CollectionPro, a leading out-of-network reimbursement management firm, announced a significant federal arbitration victory after securing a $207,575 reimbursement award for a multi-specialty hospital provider. The ruling came after the payer submitted an offer of only $19,108.20, creating a reimbursement gap of more than $188,000 on a single hospital facility fee dispute.
The arbitration was administered under the Federal Independent Dispute Resolution process established by the No Surprises Act. Following a comprehensive review, National Medical Reviews, Inc. selected the provider's reimbursement position in full, determining that the hospital's offer most accurately reflected the value of the services rendered.

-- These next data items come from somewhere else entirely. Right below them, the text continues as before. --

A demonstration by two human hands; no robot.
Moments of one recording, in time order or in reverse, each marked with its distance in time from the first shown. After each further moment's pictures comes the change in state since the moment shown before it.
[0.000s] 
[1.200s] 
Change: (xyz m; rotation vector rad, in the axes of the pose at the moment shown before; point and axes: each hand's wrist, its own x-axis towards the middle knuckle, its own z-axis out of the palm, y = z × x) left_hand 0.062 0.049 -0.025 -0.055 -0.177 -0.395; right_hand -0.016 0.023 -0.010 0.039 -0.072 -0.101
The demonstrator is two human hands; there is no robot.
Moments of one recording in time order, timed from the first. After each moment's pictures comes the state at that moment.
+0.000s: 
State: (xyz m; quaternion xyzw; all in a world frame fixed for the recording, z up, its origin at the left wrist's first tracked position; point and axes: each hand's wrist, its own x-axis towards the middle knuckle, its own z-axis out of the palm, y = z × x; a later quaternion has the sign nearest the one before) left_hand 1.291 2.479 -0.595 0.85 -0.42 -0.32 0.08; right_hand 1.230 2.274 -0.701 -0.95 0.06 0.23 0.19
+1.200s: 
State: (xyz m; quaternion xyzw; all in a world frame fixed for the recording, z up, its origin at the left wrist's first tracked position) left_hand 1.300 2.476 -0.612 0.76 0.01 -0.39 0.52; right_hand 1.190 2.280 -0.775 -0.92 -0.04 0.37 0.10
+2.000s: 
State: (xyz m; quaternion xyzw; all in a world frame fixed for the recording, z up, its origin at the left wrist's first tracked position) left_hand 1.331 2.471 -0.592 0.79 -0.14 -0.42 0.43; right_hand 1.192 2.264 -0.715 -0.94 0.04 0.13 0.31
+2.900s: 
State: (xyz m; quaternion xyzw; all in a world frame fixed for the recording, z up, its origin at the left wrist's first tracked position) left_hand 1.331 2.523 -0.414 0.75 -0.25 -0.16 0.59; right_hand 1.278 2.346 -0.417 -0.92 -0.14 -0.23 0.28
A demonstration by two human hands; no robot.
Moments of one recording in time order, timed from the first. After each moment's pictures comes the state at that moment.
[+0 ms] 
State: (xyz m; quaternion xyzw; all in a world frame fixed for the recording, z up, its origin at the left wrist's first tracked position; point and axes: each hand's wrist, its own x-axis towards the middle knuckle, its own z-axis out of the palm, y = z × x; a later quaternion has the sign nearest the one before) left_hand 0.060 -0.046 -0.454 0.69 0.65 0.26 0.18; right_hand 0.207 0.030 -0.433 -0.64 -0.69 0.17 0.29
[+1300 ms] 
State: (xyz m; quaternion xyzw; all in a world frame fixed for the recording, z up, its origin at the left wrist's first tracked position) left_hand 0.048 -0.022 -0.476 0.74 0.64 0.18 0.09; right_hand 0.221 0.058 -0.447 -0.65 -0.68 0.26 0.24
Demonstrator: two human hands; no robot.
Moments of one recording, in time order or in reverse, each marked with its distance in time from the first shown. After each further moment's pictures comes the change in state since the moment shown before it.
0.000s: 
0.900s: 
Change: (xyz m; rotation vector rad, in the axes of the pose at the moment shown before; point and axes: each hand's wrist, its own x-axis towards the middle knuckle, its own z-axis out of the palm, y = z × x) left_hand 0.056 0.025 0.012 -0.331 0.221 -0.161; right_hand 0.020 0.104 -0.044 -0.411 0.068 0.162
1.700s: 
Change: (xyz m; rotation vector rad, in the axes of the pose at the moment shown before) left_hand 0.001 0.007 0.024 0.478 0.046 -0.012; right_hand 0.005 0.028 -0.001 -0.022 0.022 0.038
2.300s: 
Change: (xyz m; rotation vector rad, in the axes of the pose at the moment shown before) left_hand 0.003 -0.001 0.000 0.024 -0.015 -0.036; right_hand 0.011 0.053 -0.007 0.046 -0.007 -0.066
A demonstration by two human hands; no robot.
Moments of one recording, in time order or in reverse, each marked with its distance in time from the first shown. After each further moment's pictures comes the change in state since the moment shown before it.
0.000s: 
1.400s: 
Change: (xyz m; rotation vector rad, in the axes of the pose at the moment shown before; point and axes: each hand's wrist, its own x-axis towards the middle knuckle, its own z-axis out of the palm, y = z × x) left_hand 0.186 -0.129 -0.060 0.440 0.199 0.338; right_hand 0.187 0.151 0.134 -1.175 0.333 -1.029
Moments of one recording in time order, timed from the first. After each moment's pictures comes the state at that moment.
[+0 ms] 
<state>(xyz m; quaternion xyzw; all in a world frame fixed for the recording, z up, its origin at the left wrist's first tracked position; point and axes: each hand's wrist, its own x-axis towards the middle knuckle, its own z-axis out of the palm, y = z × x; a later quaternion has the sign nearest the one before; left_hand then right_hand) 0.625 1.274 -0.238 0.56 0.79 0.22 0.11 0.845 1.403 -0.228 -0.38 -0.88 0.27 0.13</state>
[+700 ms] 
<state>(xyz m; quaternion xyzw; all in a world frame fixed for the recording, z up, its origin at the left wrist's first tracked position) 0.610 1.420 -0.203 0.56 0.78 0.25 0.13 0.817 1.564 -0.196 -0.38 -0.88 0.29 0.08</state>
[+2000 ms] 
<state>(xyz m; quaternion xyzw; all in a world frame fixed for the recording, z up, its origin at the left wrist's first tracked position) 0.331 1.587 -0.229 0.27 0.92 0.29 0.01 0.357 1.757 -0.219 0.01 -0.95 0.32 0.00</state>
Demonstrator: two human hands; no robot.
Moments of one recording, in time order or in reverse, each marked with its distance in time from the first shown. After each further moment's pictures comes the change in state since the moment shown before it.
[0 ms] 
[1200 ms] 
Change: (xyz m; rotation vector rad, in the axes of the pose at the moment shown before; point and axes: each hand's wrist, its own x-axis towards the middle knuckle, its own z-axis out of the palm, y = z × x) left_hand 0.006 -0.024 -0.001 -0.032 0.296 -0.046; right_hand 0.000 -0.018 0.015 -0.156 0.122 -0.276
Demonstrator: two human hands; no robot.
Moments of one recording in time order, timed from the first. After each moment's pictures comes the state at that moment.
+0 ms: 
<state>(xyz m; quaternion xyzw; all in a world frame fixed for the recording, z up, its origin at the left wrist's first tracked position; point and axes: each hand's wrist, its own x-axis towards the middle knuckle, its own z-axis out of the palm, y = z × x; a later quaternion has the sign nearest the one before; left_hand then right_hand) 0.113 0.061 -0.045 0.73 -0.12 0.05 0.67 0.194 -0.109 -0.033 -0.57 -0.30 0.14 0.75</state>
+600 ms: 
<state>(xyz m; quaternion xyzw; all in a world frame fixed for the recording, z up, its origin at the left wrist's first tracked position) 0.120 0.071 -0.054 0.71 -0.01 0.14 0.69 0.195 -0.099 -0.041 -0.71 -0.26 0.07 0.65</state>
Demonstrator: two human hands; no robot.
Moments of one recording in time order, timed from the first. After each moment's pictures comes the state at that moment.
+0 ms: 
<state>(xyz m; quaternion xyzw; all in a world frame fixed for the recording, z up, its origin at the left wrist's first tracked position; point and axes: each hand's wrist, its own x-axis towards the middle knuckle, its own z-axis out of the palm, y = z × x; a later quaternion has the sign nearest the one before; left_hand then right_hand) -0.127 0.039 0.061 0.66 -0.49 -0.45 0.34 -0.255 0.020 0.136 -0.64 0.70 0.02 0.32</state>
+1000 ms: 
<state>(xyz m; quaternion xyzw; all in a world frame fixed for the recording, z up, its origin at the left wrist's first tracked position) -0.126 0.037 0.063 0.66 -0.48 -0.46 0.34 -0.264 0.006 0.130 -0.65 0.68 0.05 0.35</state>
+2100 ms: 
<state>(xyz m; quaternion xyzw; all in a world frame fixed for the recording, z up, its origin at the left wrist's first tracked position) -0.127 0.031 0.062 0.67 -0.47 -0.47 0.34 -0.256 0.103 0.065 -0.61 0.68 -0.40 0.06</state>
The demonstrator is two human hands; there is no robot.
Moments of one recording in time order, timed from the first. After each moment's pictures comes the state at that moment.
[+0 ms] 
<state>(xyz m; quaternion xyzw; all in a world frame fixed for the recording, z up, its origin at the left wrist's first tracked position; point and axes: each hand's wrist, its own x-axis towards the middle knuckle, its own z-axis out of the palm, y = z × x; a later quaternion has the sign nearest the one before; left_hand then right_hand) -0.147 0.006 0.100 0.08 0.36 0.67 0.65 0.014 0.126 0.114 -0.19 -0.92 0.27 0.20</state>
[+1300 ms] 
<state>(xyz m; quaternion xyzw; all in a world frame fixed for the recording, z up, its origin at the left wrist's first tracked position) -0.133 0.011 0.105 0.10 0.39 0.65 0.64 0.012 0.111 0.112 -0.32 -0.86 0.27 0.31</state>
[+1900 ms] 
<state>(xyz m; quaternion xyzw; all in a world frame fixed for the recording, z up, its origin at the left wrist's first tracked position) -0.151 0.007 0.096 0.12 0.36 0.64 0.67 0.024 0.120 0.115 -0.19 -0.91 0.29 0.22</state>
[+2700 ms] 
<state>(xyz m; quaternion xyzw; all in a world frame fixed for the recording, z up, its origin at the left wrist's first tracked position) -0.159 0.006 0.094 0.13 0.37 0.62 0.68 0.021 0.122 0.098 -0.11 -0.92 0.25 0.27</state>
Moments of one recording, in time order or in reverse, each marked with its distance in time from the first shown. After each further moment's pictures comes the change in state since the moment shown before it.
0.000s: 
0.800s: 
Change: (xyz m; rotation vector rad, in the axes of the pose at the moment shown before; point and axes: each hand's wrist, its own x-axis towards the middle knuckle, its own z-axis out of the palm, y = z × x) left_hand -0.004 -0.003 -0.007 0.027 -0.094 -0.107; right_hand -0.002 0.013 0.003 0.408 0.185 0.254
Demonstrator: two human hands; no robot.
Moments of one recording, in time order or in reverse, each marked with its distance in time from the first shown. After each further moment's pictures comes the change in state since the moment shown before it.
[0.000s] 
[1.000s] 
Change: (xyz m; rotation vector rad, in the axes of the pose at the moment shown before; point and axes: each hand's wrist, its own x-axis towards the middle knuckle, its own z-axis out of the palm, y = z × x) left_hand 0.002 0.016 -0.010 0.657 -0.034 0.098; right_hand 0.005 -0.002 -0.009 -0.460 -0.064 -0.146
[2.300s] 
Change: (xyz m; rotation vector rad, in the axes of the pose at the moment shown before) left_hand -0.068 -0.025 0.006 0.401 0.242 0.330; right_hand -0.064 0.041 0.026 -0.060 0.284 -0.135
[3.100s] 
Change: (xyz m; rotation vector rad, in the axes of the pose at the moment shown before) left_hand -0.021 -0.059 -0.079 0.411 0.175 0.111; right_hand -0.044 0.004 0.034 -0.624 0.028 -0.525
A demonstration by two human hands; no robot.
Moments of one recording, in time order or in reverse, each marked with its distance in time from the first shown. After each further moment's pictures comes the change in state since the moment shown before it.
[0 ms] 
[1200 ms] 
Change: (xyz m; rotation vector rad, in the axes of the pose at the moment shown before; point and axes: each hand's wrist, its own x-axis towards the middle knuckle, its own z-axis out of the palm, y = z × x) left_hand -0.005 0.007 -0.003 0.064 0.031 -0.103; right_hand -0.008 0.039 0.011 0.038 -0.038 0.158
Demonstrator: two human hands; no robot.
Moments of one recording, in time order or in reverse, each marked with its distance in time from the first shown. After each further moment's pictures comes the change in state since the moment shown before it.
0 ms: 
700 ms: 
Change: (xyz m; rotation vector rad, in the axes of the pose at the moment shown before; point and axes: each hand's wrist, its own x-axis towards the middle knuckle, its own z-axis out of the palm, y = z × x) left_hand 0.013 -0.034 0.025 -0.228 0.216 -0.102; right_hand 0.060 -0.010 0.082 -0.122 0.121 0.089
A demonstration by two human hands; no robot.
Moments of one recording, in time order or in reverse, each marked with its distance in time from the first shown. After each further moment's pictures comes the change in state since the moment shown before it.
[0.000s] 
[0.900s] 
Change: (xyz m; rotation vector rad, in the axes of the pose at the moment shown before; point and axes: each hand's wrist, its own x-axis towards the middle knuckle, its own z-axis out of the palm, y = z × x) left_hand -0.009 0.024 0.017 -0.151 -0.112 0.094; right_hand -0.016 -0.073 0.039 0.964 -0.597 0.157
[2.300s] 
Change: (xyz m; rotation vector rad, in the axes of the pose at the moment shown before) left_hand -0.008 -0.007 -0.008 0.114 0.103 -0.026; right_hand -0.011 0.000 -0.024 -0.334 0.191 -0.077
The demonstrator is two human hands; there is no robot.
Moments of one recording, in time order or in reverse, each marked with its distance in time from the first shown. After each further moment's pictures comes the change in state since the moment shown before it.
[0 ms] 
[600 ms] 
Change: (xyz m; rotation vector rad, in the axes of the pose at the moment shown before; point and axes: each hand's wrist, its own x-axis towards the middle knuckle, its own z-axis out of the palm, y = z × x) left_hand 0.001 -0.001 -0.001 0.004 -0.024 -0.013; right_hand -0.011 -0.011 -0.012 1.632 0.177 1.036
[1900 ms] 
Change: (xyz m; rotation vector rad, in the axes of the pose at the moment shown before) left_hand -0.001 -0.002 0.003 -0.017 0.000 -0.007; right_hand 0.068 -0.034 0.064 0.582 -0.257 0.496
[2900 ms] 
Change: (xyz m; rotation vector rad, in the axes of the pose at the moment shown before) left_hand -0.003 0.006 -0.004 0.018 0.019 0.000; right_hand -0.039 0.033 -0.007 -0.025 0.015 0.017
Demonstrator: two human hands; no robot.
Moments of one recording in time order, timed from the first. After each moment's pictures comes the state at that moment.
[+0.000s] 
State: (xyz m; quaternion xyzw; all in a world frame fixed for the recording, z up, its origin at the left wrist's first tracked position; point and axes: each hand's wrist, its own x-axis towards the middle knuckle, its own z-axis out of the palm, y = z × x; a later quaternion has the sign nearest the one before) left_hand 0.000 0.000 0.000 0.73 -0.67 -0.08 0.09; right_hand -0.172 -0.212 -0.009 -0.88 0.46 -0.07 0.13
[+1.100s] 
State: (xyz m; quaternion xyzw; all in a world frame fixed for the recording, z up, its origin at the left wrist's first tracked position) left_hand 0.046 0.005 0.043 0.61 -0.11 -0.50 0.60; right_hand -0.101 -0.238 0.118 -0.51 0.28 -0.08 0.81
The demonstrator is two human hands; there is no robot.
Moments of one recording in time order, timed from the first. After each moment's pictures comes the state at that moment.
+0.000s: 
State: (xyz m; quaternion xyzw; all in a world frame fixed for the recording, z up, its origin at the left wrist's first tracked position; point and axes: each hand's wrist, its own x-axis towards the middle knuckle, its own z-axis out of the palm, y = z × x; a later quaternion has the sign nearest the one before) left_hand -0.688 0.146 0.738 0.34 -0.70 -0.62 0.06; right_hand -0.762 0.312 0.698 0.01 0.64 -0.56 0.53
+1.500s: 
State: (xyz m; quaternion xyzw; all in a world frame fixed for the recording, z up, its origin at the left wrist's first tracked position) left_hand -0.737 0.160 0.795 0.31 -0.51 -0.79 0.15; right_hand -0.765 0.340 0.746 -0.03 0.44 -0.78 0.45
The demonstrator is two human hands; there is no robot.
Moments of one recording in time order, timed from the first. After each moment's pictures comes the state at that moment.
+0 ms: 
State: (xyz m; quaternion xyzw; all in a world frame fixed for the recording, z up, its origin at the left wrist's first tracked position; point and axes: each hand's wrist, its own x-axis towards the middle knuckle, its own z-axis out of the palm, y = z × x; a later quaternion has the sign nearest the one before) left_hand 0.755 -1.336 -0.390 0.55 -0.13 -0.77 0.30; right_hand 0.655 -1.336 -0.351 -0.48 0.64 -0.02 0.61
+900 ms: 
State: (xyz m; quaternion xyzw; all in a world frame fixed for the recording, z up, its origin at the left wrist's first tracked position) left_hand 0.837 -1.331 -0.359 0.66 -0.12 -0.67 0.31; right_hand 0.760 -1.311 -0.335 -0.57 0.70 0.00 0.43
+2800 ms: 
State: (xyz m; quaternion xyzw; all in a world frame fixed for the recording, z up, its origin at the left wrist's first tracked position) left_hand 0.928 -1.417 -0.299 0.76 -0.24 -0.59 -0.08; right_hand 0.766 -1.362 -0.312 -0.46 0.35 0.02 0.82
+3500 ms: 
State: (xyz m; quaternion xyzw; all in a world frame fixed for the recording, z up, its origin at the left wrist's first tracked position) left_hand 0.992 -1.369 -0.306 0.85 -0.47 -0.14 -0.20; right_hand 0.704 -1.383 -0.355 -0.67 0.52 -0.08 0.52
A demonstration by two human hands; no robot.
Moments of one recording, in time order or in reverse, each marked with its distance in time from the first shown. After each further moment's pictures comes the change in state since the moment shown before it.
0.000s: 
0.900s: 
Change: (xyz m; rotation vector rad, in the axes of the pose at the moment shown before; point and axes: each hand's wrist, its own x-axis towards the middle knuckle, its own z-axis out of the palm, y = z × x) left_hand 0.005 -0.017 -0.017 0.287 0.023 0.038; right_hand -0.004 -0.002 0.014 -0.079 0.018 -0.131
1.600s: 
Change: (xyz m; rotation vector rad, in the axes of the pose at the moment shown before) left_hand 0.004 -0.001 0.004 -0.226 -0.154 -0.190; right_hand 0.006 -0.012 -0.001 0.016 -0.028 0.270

Key outcomes include: $207,575 awarded to the provider, the payer's $19,108.20 offer rejected, a $188,466.80 reimbursement difference secured, and an award 10.8 times higher than the payer's proposed payment. The dispute involved an underpaid out-of-network hospital facility fee claim associated with service code 480. According to the arbitration record, the payer's reimbursement failed to reflect the complexity of care, patient acuity, teaching status, case mix, and overall scope of services delivered.
CollectionPro developed and executed the provider's arbitration strategy from initiation through final determination. The firm's IDR specialists constructed an evidence-based submission designed around factors recognized under the No Surprises Act. Rather than relying solely on billed charges, the submission focused on clinical and operational realities, highlighting: Qualifying Payment Amount (QPA) analysis, patient acuity and treatment complexity, teaching hospital considerations, scope of services, case mix and provider qualifications, and supporting documentation demonstrating fair market reimbursement value.
Throughout the dispute process, CollectionPro managed every phase of the arbitration lifecycle, including filing compliance, documentation review, payer correspondence, deadline tracking, evidence submission, and communication with the Independent Dispute Resolution Entity (IDRE). For providers operating in the out-of-network environment, execution often determines the outcome. The federal IDR process provides little room for error; missed filing deadlines, incomplete documentation, weak arguments, or delayed responses can significantly reduce success likelihood.
CollectionPro's performance metrics include: over 10,000 IDR case experience, a 92% arbitration success rate, in-house New York state licensed NSA specialists, more than $1 million recovered for healthcare providers, coverage across 40+ medical specialties, federal and state level IDR expertise, contingency-based success fees as low as 10%, and zero upfront arbitration costs for providers. These operational KPIs are supported by a dedicated team of NSA and IDR specialists, reimbursement analysts, and legal professionals.
"Many healthcare providers assume arbitration is simply about submitting numbers and waiting for a decision. In reality, successful IDR outcomes require strategy, evidence, timing, and constant follow-through," said David Nissanoff, spokesperson for CollectionPro. "Payers routinely present reimbursement positions that fail to reflect the true value of care delivered. Our responsibility is to ensure arbitrators see the complete picture and have the necessary evidence to make an informed decision."
According to CollectionPro, the firm's methodology measures performance across multiple operational benchmarks, including arbitration success rates, reimbursement recovery ratios, filing accuracy, deadline adherence, rebuttal response times, and payer follow-up cycles. Each metric directly influences reimbursement outcomes and provider cash flow.
This latest victory adds to CollectionPro's growing portfolio of successful federal and state arbitration outcomes involving hospitals, surgery centers, physician groups, pain management providers, plastic surgeons, cardiology practices, orthopedic groups, and other specialty healthcare organizations. "Healthcare providers should not have to accept underpayments simply because the reimbursement process is complex," added Nissanoff. "This ruling demonstrates what is possible when providers combine strong clinical evidence with disciplined arbitration execution. The result was a reimbursement award that accurately reflected the value of care provided rather than the amount initially offered by the payer."
As payer scrutiny increases and reimbursement pressures continue across the healthcare industry, CollectionPro remains focused on helping providers recover revenue through specialized out-of-network claims management, No Surprises Act compliance, and Independent Dispute Resolution services.